- _WORK TASK_
Only the lines that contain the string "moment" belong in the answer; pull them from the records.

- _SUPPLIED INFORMATION_
****

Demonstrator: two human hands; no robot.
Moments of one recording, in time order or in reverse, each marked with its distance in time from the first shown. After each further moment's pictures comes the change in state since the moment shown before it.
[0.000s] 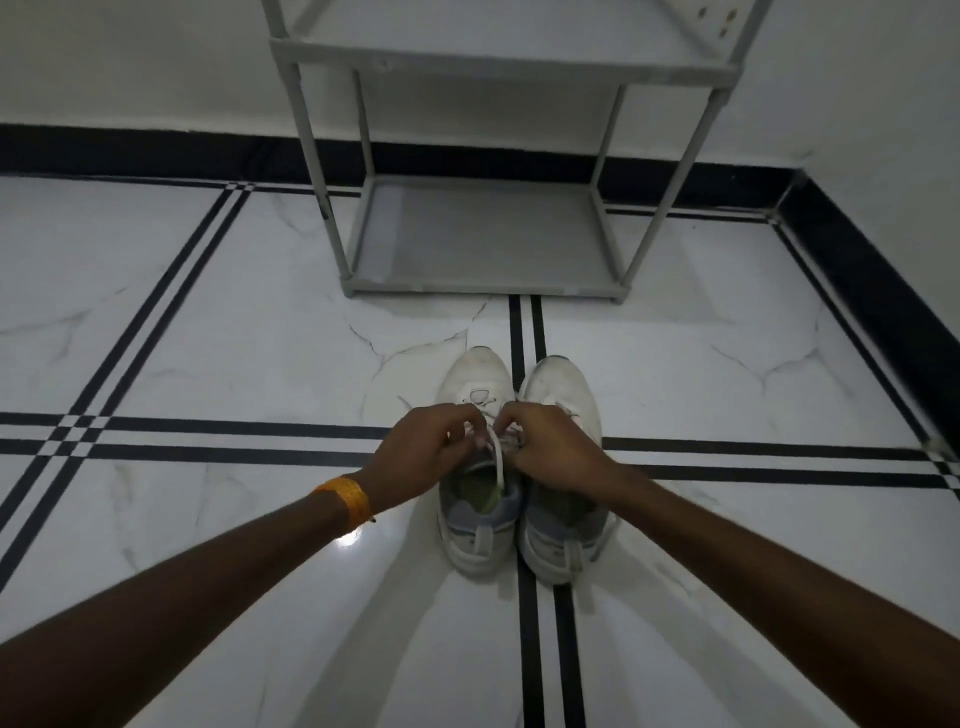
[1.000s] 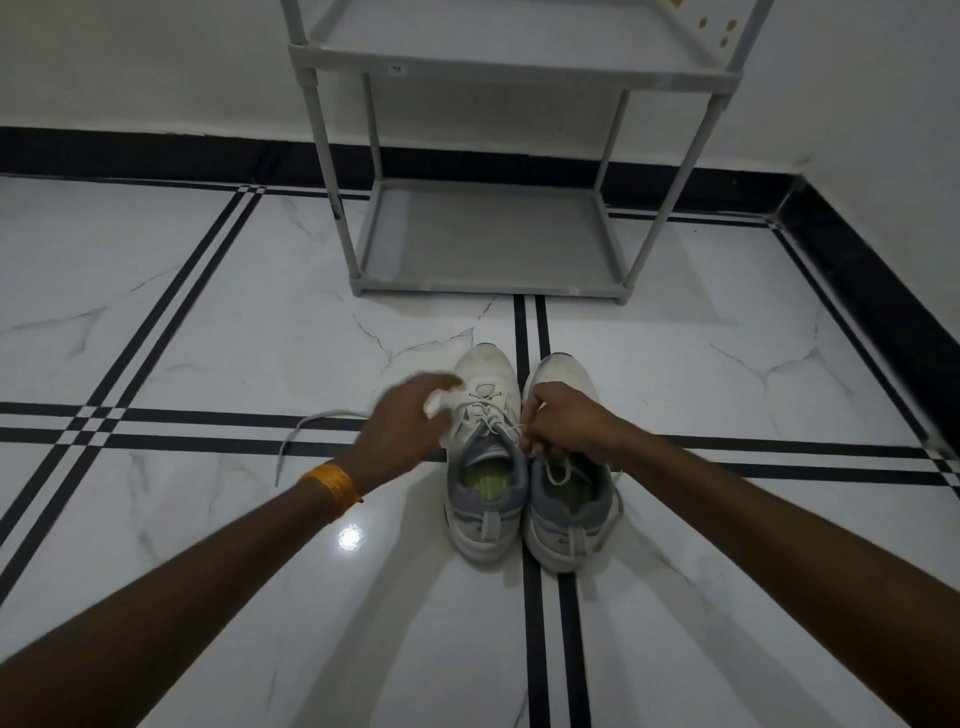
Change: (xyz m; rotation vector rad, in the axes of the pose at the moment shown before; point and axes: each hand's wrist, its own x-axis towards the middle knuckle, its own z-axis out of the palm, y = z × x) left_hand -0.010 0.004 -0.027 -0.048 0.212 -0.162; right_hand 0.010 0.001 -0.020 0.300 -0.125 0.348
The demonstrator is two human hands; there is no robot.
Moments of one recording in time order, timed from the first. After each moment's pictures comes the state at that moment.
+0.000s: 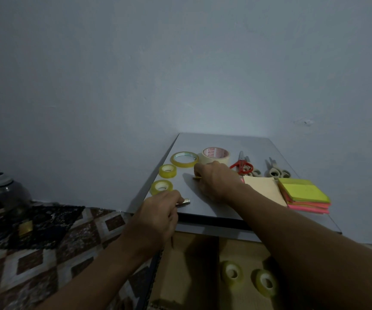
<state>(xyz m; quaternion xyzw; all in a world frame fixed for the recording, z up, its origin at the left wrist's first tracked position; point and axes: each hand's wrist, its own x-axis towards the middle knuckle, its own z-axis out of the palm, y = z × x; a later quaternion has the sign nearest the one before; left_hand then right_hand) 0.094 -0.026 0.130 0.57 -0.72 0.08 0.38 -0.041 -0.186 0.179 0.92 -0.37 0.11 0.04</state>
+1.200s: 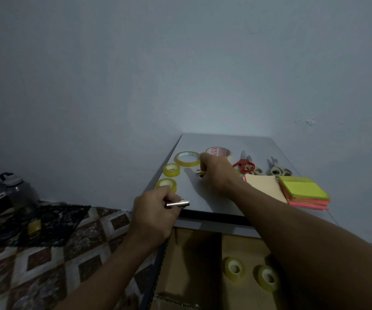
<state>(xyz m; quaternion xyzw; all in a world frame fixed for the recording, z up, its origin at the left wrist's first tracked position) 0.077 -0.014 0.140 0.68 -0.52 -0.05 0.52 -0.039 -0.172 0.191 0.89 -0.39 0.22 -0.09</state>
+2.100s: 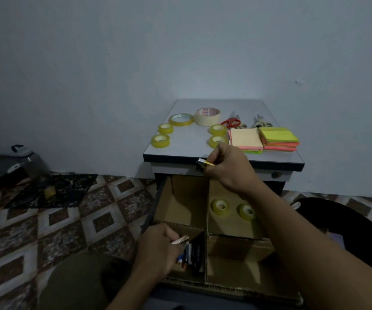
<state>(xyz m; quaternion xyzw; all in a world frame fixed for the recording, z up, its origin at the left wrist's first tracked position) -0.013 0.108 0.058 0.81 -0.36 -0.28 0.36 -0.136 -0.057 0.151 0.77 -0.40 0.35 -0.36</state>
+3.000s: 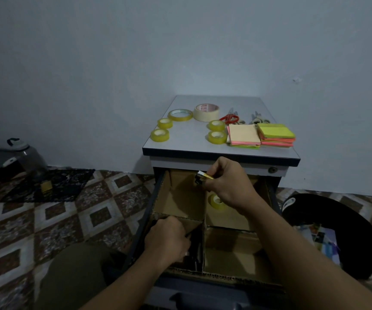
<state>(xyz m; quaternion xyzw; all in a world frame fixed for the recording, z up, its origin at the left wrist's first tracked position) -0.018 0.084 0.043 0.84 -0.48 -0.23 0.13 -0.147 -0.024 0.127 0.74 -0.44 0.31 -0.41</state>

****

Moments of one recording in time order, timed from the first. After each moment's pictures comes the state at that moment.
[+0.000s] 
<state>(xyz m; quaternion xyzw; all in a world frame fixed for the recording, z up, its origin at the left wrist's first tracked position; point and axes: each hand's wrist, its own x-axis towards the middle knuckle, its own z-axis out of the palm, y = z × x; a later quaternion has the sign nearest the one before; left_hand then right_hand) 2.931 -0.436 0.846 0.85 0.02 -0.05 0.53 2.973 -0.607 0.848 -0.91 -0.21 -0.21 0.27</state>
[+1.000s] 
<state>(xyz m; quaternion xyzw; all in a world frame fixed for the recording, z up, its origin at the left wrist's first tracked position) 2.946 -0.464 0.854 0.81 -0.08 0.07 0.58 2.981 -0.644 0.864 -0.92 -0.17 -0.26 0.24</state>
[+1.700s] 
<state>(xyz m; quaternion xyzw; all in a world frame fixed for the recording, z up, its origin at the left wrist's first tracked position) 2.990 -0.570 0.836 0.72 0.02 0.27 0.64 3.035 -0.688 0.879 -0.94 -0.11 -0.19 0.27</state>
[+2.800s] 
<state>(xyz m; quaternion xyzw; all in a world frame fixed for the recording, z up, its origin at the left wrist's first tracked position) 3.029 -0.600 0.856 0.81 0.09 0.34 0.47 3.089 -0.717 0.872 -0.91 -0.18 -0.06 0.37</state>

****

- _TASK SOLUTION_
Moments of one recording, in time order or in reverse, each marked with its distance in time from the first shown. After each further moment's pictures comes the change in state since the moment shown before it.
Change: (xyz m; rotation vector rad, in the axes of the pose at the moment shown before; point and axes: each hand's wrist, its own x-axis towards the middle knuckle, its own z-axis out of the palm, y = z × x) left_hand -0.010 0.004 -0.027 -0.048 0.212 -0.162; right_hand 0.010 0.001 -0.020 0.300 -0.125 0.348
Moments of one recording in time order, timed from the first. After each moment's pictures comes the state at that moment.
Moments of one recording in time order, timed from the first. After each moment's pictures comes the state at that moment.

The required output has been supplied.